In retrospect, my time at BBSRC and the University of Edinburgh were crucial in helping me to understand the political underpinning of research and research funding. At BBSRC I was working with the Departments of Environment, Food and Rural Affairs (Defra) and Business, Innovation and Skills (BIS) and, to a lesser extent, with HM Treasury ensuring that the importance of the research base was understood. Occasionally this could be difficult, such as during the 2007 foot-and-mouth outbreak, which emanated from the site shared by the BBSRC-sponsored Institute for Animal Health and Merial, a vaccine production company. At other times it could be amusing – such as when the Director General for Research and Innovation at BIS told us that Ministers were keen that BBSRC continued its Systems Biology Initiative as it was “perceived as changing the behaviour of biologists, and this was thought to be a good thing”!
In Scotland, the political dimensions were different. It was relatively easy to gain access to individual politicians and ensure that they understood the importance of research and teaching in the university system, and what science had to offer the economy. I sat on the Scottish Science Advisory Council, an independent body working with the Chief Scientific Advisor, and for a number of years we had the ear of the First Minister. More recently, however, the CSA’s position has remained unfilled and the SSAC has not met. There is a concern that political decisions relevant to science are being made without scientific advice.

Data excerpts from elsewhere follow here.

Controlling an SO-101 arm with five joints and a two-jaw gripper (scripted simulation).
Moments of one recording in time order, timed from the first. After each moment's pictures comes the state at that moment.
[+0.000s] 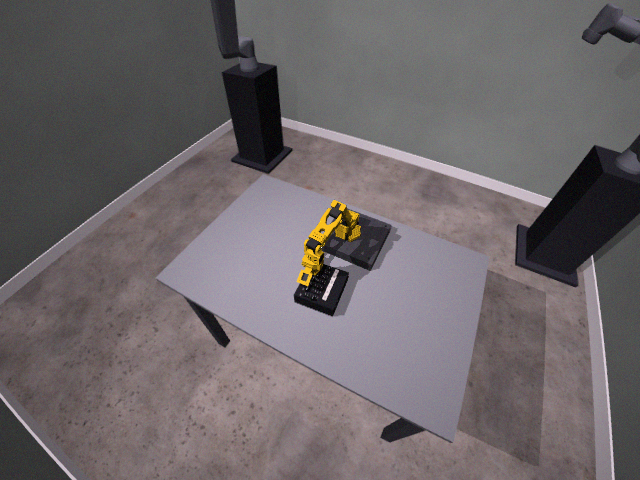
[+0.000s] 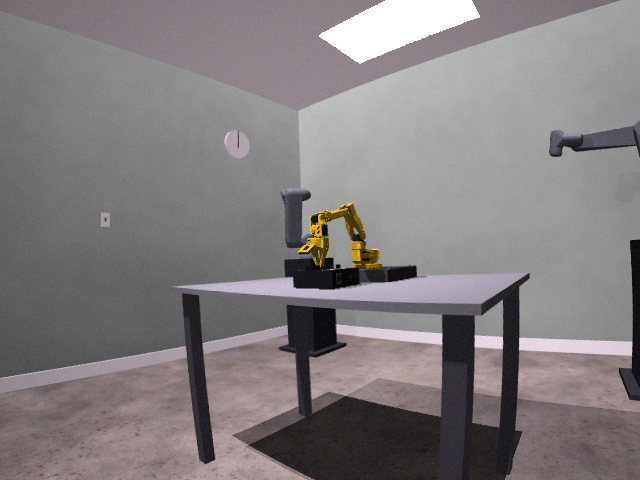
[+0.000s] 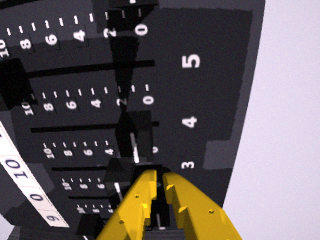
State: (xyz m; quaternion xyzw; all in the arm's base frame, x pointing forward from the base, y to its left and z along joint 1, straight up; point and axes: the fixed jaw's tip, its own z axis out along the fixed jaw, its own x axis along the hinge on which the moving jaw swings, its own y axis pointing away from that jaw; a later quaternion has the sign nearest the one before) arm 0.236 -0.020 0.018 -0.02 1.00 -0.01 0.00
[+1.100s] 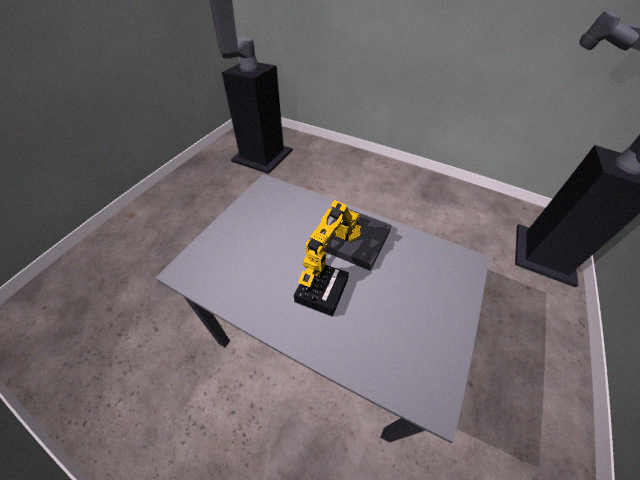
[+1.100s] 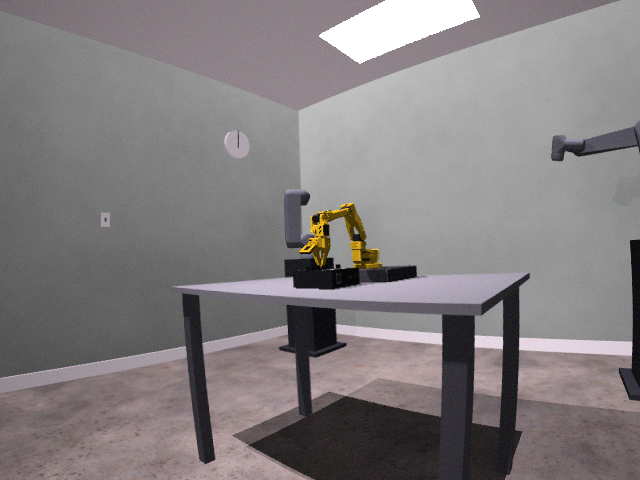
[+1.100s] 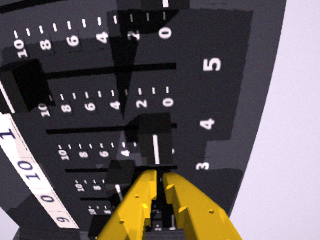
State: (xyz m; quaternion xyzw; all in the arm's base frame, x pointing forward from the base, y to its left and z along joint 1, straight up) arm 0.236 -0.014 0.018 -0.02 1.00 -0.01 0.00
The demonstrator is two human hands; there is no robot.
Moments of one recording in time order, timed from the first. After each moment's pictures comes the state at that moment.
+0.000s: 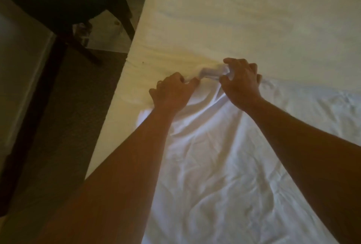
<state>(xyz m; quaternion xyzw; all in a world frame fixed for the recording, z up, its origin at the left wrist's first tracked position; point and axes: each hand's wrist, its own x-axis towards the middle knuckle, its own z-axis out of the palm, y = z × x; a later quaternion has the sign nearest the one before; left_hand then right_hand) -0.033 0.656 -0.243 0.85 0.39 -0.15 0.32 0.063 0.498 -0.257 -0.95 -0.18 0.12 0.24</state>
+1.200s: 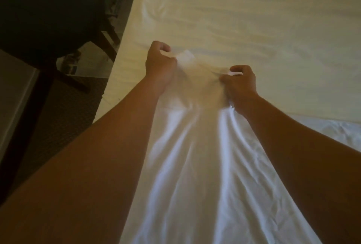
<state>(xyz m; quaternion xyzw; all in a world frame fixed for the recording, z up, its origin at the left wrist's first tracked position) 0.111 0.691 -0.235 0.76 0.40 0.06 0.50 0.166 0.503 -0.270 -0.79 0.14 0.19 0.57</state>
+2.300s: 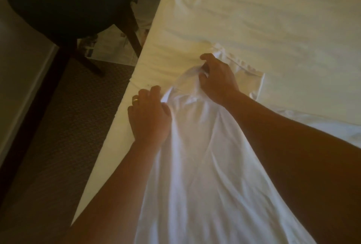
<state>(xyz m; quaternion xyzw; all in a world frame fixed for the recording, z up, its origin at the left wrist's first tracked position) -0.059 0.703 -0.275 0.93 0.36 0.04 0.12 0.118 0.601 -0.275 -0.91 -0.27 0.15 0.28</state>
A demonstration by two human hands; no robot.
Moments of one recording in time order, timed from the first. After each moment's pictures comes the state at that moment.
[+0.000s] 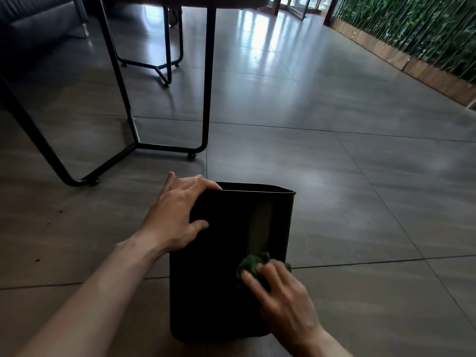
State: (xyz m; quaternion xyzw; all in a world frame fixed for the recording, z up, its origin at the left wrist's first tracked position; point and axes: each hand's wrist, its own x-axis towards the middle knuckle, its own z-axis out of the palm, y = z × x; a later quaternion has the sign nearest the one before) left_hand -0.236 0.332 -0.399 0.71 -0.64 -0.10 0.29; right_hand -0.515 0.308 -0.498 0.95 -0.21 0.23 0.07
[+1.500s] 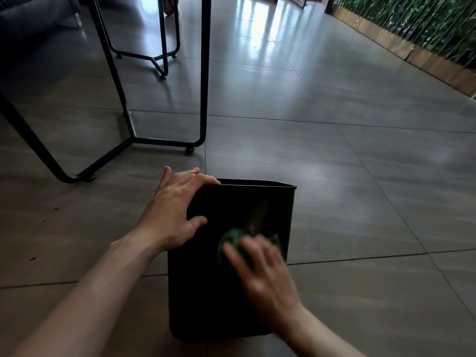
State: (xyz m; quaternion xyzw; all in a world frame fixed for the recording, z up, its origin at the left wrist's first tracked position) left_hand -0.233 0.327 -0.405 0.71 -0.64 -0.10 0.29; right_hand -0.475 0.294 -0.502 0.94 -0.21 0.27 0.10
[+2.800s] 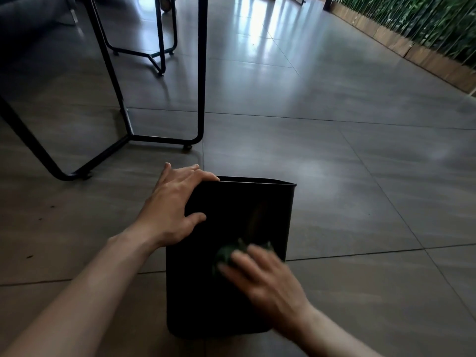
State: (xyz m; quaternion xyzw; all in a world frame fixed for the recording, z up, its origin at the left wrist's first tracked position) left_hand -0.236 0.325 -0.406 0.70 -0.65 -0.10 0.29; right_hand -0.492 0.295 -0.491 0.96 -0.12 0.22 0.10
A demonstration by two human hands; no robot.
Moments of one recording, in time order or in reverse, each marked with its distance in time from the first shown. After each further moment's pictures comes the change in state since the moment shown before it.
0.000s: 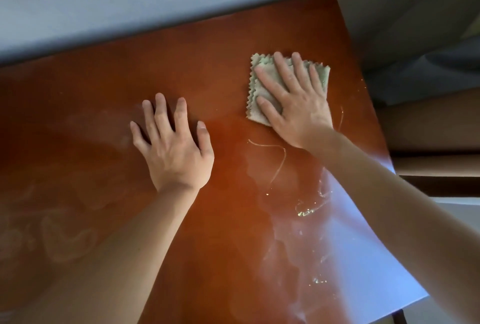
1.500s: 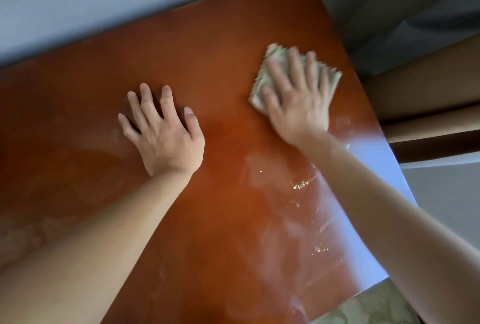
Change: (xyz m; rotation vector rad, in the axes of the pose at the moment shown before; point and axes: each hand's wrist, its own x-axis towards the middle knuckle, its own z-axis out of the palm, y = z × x) left_hand 0.001 -0.001 0.001 -0.011 -0.018 0.000; right_hand -0.049 -0.016 0.006 0.084 0.099 0.308
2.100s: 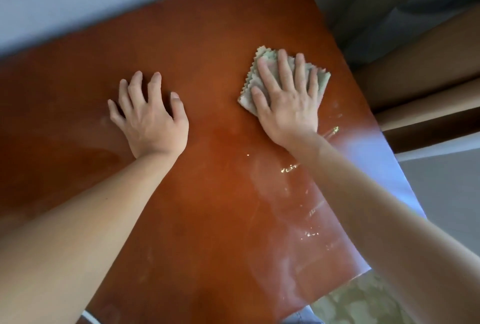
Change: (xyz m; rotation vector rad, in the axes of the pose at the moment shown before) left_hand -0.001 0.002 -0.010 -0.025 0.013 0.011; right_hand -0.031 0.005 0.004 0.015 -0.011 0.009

Of course, no one person can fully understand the variety of disciplines present in a university, or required for truly cross-disciplinary research; and good teamwork is as essential in running an institution or an organisation as it is in running a research team. I have been fortunate that I have worked with people of clear vision and I hope that I have learned from them and been able to transmit a clear vision myself. Standing on the shoulders of giants is necessary not only to see further yourself, but also to point out the more distant landscape to your colleagues.
The Tn501 mercury resistance operon. Only the merRTPA structural genes are required for inducible resistance. merD encodes an additional requlator and merE an additional transport protein. The MerR protein represses both Pmer and PmerR in the absence of Hg(II), but represses PmerR and induces Pmer in its presence.
A schematic of mercury resistance in Gram-negative bacteria. MerP sequesters Hg(II) in the periplasmic compartment and transfers it to the inner membrane protein MerT, which then transfers it to the NADPH-dependent mercuric reductase. Hg(II) is reduced to elemental Hg(0), which can diffuse through the cytoplasmic and periplasmic membranes and volatilises from the environment of the bacterium.
Footnote: I have chosen not to give references to any of my work. My scientific publications can easily be found thorough common databases. Over the last decade, my few publications have often been on matters of research policy.